ABOUT THIS TASK:
A word-for-word copy of the listing that follows is required.

GIVEN INFORMATION:
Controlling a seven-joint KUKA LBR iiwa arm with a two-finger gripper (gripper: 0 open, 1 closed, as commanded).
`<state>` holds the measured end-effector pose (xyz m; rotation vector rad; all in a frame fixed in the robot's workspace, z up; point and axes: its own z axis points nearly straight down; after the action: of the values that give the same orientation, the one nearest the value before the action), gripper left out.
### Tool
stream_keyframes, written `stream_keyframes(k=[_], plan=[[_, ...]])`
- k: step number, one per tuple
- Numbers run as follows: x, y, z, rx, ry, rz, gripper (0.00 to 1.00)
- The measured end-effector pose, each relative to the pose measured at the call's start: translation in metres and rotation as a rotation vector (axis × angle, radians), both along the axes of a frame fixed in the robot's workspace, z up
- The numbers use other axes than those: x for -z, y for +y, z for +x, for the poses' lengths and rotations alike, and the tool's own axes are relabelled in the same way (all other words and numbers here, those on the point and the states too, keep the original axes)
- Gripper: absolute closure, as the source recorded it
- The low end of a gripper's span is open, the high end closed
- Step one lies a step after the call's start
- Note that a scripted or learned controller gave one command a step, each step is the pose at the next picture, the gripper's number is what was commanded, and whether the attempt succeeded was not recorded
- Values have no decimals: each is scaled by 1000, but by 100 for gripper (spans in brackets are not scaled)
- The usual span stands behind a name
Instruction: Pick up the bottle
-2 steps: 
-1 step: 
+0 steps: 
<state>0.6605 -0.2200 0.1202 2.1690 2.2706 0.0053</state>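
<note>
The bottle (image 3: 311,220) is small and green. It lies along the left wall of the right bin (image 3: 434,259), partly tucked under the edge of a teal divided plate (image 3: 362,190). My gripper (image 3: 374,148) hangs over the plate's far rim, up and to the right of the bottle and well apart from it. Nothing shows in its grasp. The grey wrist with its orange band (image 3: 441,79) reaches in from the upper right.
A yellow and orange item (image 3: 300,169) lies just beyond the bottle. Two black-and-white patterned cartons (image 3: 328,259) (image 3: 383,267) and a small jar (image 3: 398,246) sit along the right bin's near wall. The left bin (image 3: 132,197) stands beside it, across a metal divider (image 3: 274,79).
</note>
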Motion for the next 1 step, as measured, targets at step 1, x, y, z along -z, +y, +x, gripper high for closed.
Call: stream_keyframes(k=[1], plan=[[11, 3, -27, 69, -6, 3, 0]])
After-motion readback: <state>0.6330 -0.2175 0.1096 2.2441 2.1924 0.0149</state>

TASK OUTPUT:
Controlling a seven-joint KUKA LBR iiwa arm with a two-finger gripper (gripper: 0 open, 1 closed, as commanded).
`<state>` holds the measured end-effector pose (xyz m; rotation vector rad; all in a frame fixed in the robot's workspace, z up; point and axes: its own z axis points nearly straight down; after the action: of the values that give the same orientation, the one nearest the value before the action), gripper left out.
### Tool
stream_keyframes, written `stream_keyframes(k=[_], plan=[[_, ...]])`
- k: step number, one per tuple
- Numbers run as follows: x, y, z, rx, ry, rz, gripper (0.00 to 1.00)
- The measured end-effector pose, each relative to the pose measured at the call's start: translation in metres and rotation as a rotation vector (axis × angle, radians), both along the axes of a frame fixed in the robot's workspace, z up
- The numbers use other axes than those: x for -z, y for +y, z for +x, for the poses' lengths and rotations alike, and the tool's own axes are relabelled in the same way (all other words and numbers here, those on the point and the states too, keep the original axes)
- Gripper: absolute closure, as the source recorded it
- The low end of a gripper's span is open, the high end closed
- Step one lies a step after the call's start
- Note that a scripted or learned controller gave one command a step, each step is the pose at the next picture, the gripper's number is what was commanded, and whether the attempt succeeded was not recorded
- Values have no decimals: each is scaled by 1000, but by 100 for gripper (spans in brackets are not scaled)
- The usual span stands behind a name
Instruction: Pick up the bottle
-2 steps: 
-1 step: 
+0 steps: 
<state>0.6605 -0.2200 0.1202 2.1690 2.2706 0.0053</state>
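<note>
The bottle (image 3: 311,220) is small and green. It lies along the left wall of the right bin (image 3: 434,259), partly tucked under the edge of a teal divided plate (image 3: 362,190). My gripper (image 3: 374,148) hangs over the plate's far rim, up and to the right of the bottle and well apart from it. Nothing shows in its grasp. The grey wrist with its orange band (image 3: 441,79) reaches in from the upper right.
A yellow and orange item (image 3: 300,169) lies just beyond the bottle. Two black-and-white patterned cartons (image 3: 328,259) (image 3: 383,267) and a small jar (image 3: 398,246) sit along the right bin's near wall. The left bin (image 3: 132,197) stands beside it, across a metal divider (image 3: 274,79).
</note>
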Motion for the next 1 step, as measured, targets at step 1, x, y, z along -z, +y, +x, gripper high for closed.
Call: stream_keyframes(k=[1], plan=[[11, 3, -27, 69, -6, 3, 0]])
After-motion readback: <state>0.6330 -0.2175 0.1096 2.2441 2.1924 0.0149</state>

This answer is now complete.